Calculator  Step 6
Calculator Documentation

This is step 6 of the calculator project in Exploration 68 of Exploring C++: The Programmer's Introduction to C++.

This version of the calculator adds data types by implementing the number class, as a pimpl wrapper around number_impl and derived classes. The number::coerce() function ensures that both operands of an arithmetic expression have the same type, promoting integers to floating point numbers.

This version also adds rational numbers as one of the data types. Dividing two integers yields a rational result. Integers, rational numbers, and floating-point numbers can be freely mixed in expressions. Integers promote to rational; rational promotes to floating point. A rational result with a demoninator of one is automatically downgraded back to integer.
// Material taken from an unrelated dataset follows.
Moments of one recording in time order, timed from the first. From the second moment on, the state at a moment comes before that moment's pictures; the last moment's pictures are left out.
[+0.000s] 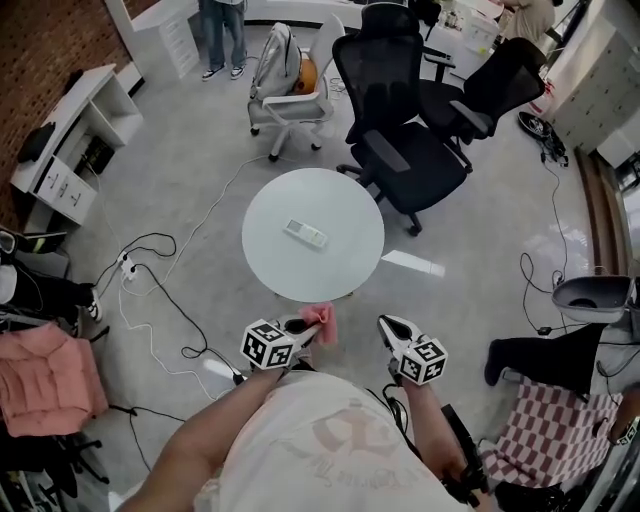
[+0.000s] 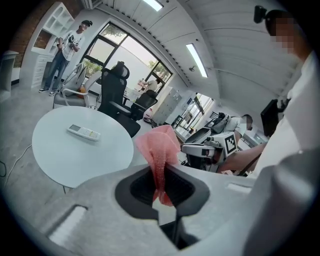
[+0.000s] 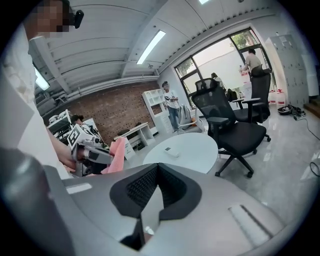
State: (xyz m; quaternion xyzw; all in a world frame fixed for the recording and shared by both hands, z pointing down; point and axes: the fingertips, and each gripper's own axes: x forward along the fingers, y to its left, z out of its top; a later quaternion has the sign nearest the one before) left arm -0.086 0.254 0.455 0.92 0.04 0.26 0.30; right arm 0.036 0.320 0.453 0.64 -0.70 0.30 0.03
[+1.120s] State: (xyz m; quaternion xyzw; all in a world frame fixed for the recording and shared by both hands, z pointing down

This calculator has a simple syntax:

start ::= statement-list
statement-list ::= empty | statement-list statement
statement ::= definition | quit | expression | "load" string | "save" string
definition ::= "def" identifier optional-parameters "=" expression
optional-parameters ::= empty | "(" optional-identifier-list ")"
optional-identifier-list ::= empty | identifier-list
identifier-list ::= identifier | identifier-list "," identifier
expression ::= multiplicative-expression "+" multiplicative-expression |
               multiplicative-expression "-" multiplicative-expression
multiplicative-expression ::= unary-expression "*" unary-expression |
                              unary-expression "/" unary-expression
unary-expression ::= "-" primary | "+" primary | primary
primary ::= number | function-call | "(" expression ")"
function-call ::= identifier optional_arguments
optional_arguments ::= empty | "(" optional-expression-list ")"
optional-expression-list ::= empty | expression-list
expression-list ::= expression | expression-list "," expression

Function arguments are evaluated lazily. There are no variables, only functions, but function definitions can look just like variable assignments:

def pi = 3.141592653589792

so there really isn't any difference between a variable and a function.

The calculator reads expressions from the standard input, evaluates them, and prints the results to the standard output. It's that simple.

The calculator parses expression into a parse tree. The parser uses node objects. The node class uses the pimpl idiom with a tree of node_impl-derived classes.